Try it: Give back exactly the lines from the line that contains "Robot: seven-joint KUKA" to the last line of the listing below, inclusive, and no others.

****

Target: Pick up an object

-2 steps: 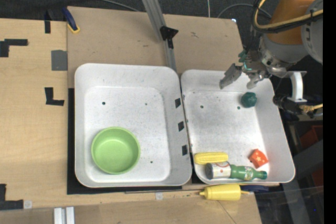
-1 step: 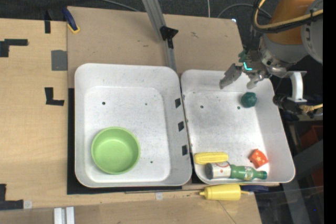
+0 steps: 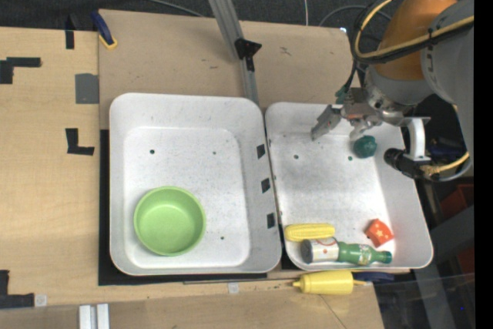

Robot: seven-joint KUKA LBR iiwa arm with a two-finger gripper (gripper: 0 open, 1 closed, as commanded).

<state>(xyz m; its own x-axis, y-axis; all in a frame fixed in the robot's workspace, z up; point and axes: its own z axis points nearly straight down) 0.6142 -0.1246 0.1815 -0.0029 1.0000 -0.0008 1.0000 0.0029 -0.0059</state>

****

Output of the task:
Robot: seven-joint KUKA LBR iiwa arm with a two-finger gripper (gripper: 0 open, 1 closed, as commanded).

<state>(xyz m; its own x-axis, y-axis; all in a frame fixed in the robot's workspace, z up; point and axes: its own z axis points nearly straight down) 0.6142 -0.1246 0.1815 -0.0029 1.0000 -0.0008 1.0000 0.0029 -0.0059</state>

That finishes the exercise, with nothing more to add.